# [Aim of the task]
Repeat each line of the material exactly.

§ §

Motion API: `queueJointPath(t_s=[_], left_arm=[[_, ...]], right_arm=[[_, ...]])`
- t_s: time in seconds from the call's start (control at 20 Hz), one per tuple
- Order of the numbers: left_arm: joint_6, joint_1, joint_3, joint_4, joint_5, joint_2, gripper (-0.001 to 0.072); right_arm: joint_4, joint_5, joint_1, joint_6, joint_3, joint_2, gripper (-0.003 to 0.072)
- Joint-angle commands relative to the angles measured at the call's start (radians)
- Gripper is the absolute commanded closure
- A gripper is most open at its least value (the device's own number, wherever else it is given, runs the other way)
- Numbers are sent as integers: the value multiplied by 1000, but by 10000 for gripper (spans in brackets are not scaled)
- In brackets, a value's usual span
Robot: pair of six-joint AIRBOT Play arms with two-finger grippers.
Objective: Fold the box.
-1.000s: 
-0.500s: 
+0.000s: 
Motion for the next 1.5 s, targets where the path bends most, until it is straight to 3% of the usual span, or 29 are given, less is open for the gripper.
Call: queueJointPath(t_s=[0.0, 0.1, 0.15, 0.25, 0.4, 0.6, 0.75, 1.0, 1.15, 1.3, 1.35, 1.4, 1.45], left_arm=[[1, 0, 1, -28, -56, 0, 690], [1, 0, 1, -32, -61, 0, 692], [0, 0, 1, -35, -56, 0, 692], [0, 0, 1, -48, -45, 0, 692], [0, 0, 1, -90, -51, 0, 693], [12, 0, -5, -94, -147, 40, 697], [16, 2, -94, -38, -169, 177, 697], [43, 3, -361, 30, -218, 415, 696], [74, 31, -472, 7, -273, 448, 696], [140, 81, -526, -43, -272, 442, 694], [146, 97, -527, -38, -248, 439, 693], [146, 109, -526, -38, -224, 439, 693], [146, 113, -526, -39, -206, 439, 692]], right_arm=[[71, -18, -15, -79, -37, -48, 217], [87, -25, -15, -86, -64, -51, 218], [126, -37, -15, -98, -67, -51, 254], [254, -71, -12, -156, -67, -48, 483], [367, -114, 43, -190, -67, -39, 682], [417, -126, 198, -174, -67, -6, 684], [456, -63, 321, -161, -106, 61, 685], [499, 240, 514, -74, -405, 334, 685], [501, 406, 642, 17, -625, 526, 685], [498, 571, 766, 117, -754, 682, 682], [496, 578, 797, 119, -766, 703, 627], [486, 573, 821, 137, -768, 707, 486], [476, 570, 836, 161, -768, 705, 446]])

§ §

# [Answer section]
Motion API: `queueJointPath(t_s=[_], left_arm=[[_, ...]], right_arm=[[_, ...]])`
- t_s: time in seconds from the call's start (control at 20 Hz), one per tuple
- Order of the numbers: left_arm: joint_6, joint_1, joint_3, joint_4, joint_5, joint_2, gripper (-0.001 to 0.072); right_arm: joint_4, joint_5, joint_1, joint_6, joint_3, joint_2, gripper (-0.003 to 0.072)
- Joint-angle commands relative to the angles measured at the call's start (radians)
- Gripper is the absolute commanded closure
- A gripper is most open at its least value (the device's own number, wherever else it is given, runs the other way)
- Numbers are sent as integers: the value multiplied by 1000, but by 10000 for gripper (spans in brackets are not scaled)
- In brackets, a value's usual span
Robot: pair of six-joint AIRBOT Play arms with two-finger grippers.
Objective: Fold the box.
-1.000s: 
-0.500s: 
+0.000s: 
Motion for the next 1.5 s, targets where the path bends most, until it is straight to 3% of the usual span, or 29 are given, less is open for the gripper.
Call: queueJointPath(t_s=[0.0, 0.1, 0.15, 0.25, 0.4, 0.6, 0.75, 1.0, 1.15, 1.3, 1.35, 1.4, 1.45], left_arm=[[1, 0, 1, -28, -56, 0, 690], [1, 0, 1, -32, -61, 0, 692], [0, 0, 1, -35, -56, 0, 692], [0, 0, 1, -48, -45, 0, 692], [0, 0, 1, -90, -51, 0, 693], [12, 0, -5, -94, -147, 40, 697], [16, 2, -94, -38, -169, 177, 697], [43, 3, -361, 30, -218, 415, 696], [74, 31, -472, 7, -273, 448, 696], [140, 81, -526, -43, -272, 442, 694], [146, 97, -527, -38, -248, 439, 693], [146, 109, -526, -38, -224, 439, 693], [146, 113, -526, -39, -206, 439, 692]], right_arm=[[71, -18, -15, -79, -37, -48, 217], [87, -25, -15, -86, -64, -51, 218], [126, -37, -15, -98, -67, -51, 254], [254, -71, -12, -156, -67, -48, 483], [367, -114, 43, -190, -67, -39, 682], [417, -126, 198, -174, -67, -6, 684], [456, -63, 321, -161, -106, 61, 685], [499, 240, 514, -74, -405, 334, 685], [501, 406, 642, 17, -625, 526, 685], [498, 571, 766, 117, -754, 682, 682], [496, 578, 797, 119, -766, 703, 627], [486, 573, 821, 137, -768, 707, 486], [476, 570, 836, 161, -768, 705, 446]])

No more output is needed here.